TASK REQUIREMENTS :: Show all lines of the listing that contain the word "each".

RAW DATA ::
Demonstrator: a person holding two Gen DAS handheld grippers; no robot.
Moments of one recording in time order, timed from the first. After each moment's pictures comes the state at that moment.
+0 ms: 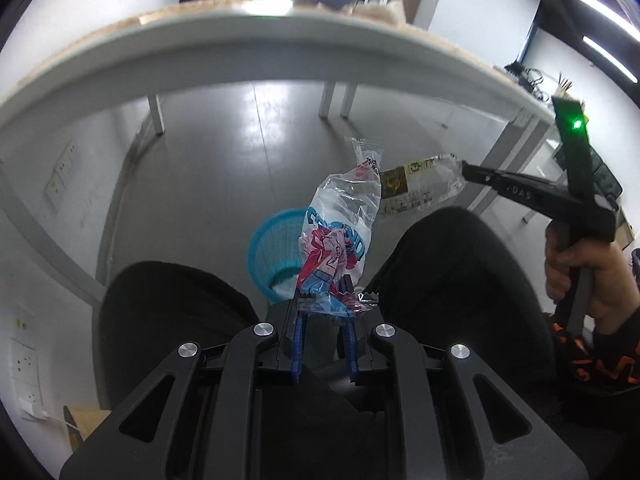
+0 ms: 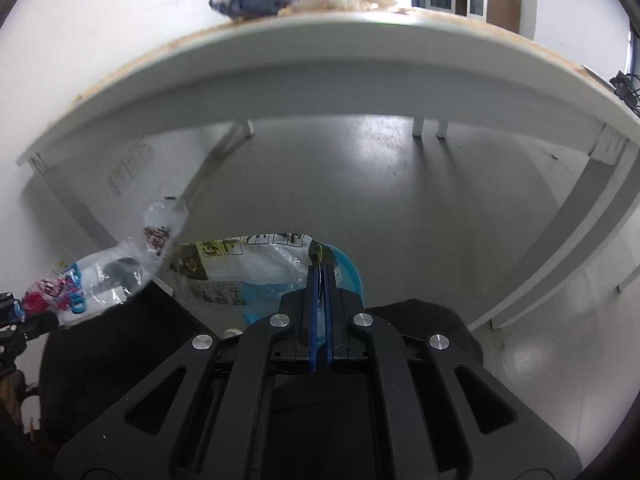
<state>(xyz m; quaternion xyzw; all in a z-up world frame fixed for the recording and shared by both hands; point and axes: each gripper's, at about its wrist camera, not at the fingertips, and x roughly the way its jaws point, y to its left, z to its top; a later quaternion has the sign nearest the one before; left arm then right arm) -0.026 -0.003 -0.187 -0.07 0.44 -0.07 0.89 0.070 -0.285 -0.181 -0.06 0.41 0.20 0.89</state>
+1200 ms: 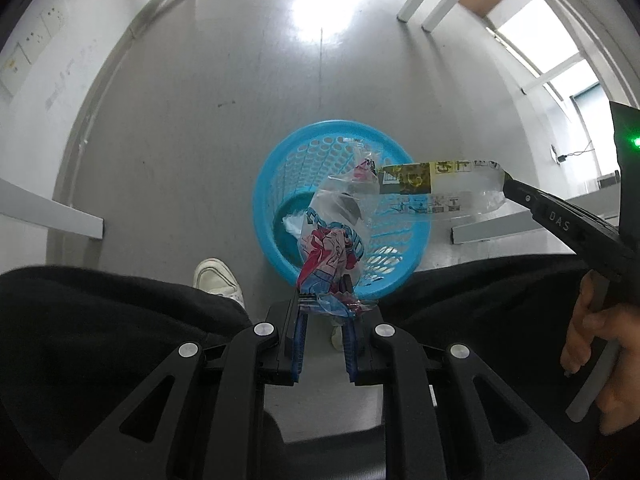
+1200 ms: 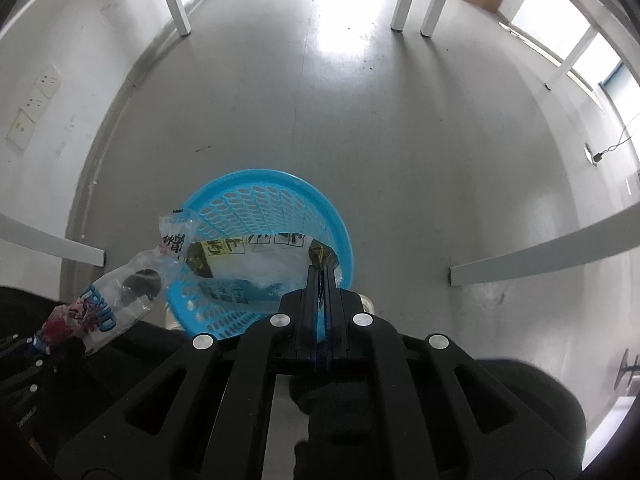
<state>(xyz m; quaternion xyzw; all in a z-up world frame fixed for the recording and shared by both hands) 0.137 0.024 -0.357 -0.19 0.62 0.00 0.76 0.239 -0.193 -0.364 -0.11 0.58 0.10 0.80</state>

OUTPUT FOR THIS EXERCISE ::
Moments of one recording in time order, timed from the first. After each moment's pictures comes the state at that moment.
<state>(xyz m; quaternion xyzw; all in a z-up world frame fixed for the recording and shared by both hands; point and axes: each gripper's, at about its wrist camera, not at the fingertips, and x roughly the way its jaws point, y to its left, z to its top; a later quaternion has the sign nearest the one before; left arm then right arm) -0.026 -0.003 -0.187 -0.07 0.44 -0.07 0.89 0.070 -0.285 -0.181 -0.06 0.41 0.20 0.89</state>

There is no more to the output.